* _Exercise_
Each entry that follows must be output without any deviation.

* _Provided records_
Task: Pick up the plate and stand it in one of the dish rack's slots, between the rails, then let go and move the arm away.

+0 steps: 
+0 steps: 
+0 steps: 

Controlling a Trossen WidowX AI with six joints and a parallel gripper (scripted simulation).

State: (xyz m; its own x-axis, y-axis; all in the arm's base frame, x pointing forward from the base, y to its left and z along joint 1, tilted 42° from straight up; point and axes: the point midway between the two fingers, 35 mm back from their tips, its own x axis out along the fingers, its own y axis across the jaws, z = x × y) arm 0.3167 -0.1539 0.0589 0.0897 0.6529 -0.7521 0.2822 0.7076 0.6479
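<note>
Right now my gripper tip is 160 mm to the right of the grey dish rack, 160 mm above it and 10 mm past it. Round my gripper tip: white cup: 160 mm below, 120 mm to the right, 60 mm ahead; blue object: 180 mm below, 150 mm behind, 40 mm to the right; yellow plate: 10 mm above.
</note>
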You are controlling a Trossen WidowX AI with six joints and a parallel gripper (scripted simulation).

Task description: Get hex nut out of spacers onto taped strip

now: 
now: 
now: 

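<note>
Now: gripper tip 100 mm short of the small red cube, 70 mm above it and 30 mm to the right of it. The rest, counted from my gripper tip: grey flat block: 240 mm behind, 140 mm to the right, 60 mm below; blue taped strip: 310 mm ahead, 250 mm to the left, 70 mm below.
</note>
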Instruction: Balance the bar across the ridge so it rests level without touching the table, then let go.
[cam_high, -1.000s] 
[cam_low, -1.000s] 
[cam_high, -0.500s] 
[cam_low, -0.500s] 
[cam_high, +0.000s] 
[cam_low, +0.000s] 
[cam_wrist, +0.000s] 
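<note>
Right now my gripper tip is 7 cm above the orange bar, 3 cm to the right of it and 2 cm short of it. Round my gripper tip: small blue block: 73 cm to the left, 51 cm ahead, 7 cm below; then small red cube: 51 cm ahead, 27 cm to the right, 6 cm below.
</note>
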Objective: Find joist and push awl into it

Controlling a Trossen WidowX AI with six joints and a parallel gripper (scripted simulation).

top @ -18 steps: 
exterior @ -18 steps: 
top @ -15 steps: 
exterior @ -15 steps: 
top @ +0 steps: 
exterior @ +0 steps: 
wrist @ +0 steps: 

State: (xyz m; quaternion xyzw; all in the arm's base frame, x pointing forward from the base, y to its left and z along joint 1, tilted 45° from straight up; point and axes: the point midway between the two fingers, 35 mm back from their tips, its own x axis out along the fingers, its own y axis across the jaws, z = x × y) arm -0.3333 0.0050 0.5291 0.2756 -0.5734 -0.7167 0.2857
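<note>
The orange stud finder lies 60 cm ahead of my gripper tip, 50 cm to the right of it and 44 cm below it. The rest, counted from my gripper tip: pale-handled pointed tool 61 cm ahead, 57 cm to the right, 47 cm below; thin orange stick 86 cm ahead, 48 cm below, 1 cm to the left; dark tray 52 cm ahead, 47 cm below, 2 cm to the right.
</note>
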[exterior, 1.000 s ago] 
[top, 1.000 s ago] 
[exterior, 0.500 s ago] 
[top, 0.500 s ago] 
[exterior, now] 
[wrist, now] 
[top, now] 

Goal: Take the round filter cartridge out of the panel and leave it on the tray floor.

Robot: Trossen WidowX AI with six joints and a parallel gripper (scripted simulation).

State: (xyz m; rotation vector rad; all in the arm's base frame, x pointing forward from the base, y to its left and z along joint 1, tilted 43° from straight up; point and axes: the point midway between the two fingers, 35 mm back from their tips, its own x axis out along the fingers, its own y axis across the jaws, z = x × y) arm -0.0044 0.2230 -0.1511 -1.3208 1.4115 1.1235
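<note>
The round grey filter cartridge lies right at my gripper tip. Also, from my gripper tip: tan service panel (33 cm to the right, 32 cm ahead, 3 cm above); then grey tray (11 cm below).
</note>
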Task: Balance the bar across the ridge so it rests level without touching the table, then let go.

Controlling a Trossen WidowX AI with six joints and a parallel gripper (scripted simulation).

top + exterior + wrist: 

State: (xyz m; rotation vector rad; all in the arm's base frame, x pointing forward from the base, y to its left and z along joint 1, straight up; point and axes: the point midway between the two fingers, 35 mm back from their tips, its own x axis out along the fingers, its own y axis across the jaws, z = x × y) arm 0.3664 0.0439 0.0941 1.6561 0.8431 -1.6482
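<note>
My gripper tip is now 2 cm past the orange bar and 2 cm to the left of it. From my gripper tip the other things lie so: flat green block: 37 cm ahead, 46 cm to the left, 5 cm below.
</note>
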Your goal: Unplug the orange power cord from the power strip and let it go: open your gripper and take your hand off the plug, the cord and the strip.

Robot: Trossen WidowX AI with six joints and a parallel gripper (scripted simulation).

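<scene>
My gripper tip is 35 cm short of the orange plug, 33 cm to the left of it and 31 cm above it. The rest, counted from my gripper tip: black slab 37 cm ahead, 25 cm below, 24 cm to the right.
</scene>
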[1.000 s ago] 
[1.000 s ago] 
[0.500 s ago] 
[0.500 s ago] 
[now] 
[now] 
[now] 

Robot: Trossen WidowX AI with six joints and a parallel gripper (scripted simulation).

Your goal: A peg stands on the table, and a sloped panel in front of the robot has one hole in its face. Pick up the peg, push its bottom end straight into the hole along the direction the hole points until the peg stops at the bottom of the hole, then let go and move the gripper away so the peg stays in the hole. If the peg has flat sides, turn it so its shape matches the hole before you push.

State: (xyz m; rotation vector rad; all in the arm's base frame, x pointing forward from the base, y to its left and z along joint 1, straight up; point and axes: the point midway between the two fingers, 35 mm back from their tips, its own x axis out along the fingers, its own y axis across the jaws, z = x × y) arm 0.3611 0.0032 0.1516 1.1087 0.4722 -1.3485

* _Answer to this exercise_
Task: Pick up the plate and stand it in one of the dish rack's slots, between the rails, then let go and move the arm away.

+0 steps: 
+0 steps: 
+0 steps: 

Controlling a Trossen WidowX AI with six joints and a parallel gripper (scripted simulation).

State: (xyz m; its own x-axis, y-axis; all in the arm's base frame, x pointing forward from the base, y to its left and z along joint 1, tilted 42° from straight up; point and axes: the point midway between the two fingers, 35 mm back from their tips, its own x axis out along the fingers, its own y axis across the jaws, z = x × y) arm 0.3167 -0.1539 0.0589 0.0897 0.6529 -0.7521 0.2822 0.7076 0.6479
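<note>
Right now my gripper tip is 160 mm to the right of the grey dish rack, 160 mm above it and 10 mm past it. Round my gripper tip: white cup: 160 mm below, 120 mm to the right, 60 mm ahead; blue object: 180 mm below, 150 mm behind, 40 mm to the right; yellow plate: 10 mm above.
</note>
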You are controlling a Trossen WidowX AI with six joints and a parallel gripper (scripted simulation).

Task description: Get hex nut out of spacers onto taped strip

now: 
now: 
now: 

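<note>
Now: gripper tip 100 mm short of the small red cube, 70 mm above it and 30 mm to the right of it. The rest, counted from my gripper tip: grey flat block: 240 mm behind, 140 mm to the right, 60 mm below; blue taped strip: 310 mm ahead, 250 mm to the left, 70 mm below.
</note>
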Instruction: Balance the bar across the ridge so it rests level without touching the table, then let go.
[cam_high, -1.000s] 
[cam_low, -1.000s] 
[cam_high, -0.500s] 
[cam_low, -0.500s] 
[cam_high, +0.000s] 
[cam_low, +0.000s] 
[cam_wrist, +0.000s] 
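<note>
Right now my gripper tip is 7 cm above the orange bar, 3 cm to the right of it and 2 cm short of it. Round my gripper tip: small blue block: 73 cm to the left, 51 cm ahead, 7 cm below; then small red cube: 51 cm ahead, 27 cm to the right, 6 cm below.
</note>
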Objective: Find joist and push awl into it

Controlling a Trossen WidowX AI with six joints and a parallel gripper (scripted simulation).

top @ -18 steps: 
exterior @ -18 steps: 
top @ -15 steps: 
exterior @ -15 steps: 
top @ +0 steps: 
exterior @ +0 steps: 
wrist @ +0 steps: 

State: (xyz m; quaternion xyzw; all in the arm's base frame, x pointing forward from the base, y to its left and z along joint 1, tilted 45° from straight up; point and axes: the point midway between the two fingers, 35 mm back from their tips, its own x axis out along the fingers, its own y axis across the jaws, z = x × y) arm -0.3333 0.0050 0.5291 0.2756 -0.5734 -0.7167 0.2857
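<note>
The orange stud finder lies 60 cm ahead of my gripper tip, 50 cm to the right of it and 44 cm below it. The rest, counted from my gripper tip: pale-handled pointed tool 61 cm ahead, 57 cm to the right, 47 cm below; thin orange stick 86 cm ahead, 48 cm below, 1 cm to the left; dark tray 52 cm ahead, 47 cm below, 2 cm to the right.
</note>
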[exterior, 1.000 s ago] 
[top, 1.000 s ago] 
[exterior, 0.500 s ago] 
[top, 0.500 s ago] 
[exterior, now] 
[wrist, now] 
[top, now] 

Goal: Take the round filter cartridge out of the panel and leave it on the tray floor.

Robot: Trossen WidowX AI with six joints and a parallel gripper (scripted simulation).

State: (xyz m; rotation vector rad; all in the arm's base frame, x pointing forward from the base, y to its left and z along joint 1, tilted 43° from straight up; point and axes: the point midway between the two fingers, 35 mm back from their tips, its own x axis out along the fingers, its own y axis across the jaws, z = x × y) arm -0.0044 0.2230 -0.1511 -1.3208 1.4115 1.1235
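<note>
The round grey filter cartridge lies right at my gripper tip. Also, from my gripper tip: tan service panel (33 cm to the right, 32 cm ahead, 3 cm above); then grey tray (11 cm below).
</note>
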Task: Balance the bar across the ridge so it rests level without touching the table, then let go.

Controlling a Trossen WidowX AI with six joints and a parallel gripper (scripted simulation).

top + exterior + wrist: 

State: (xyz m; rotation vector rad; all in the arm's base frame, x pointing forward from the base, y to its left and z along joint 1, straight up; point and axes: the point midway between the two fingers, 35 mm back from their tips, its own x axis out along the fingers, its own y axis across the jaws, z = x × y) arm 0.3664 0.0439 0.0941 1.6561 0.8431 -1.6482
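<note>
My gripper tip is now 2 cm past the orange bar and 2 cm to the left of it. From my gripper tip the other things lie so: flat green block: 37 cm ahead, 46 cm to the left, 5 cm below.
</note>
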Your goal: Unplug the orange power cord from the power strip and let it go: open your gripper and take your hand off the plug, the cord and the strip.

Robot: Trossen WidowX AI with six joints and a parallel gripper (scripted simulation).

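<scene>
My gripper tip is 35 cm short of the orange plug, 33 cm to the left of it and 31 cm above it. The rest, counted from my gripper tip: black slab 37 cm ahead, 25 cm below, 24 cm to the right.
</scene>
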[1.000 s ago] 
[1.000 s ago] 
[0.500 s ago] 
[0.500 s ago] 
[now] 
[now] 
[now] 

Robot: Trossen WidowX AI with six joints and a parallel gripper (scripted simulation).

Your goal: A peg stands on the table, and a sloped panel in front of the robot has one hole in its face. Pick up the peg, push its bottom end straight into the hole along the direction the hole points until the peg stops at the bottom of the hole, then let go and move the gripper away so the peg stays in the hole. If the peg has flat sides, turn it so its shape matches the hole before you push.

State: (xyz m; rotation vector rad; all in the arm's base frame, x pointing forward from the base, y to its left and z along joint 1, straight up; point and axes: the point midway between the two fingers, 35 mm back from their tips, its own x axis out along the fingers, its own y axis across the jaws, z = x × y) arm 0.3611 0.0032 0.1516 1.1087 0.4722 -1.3485

The output given here is complete.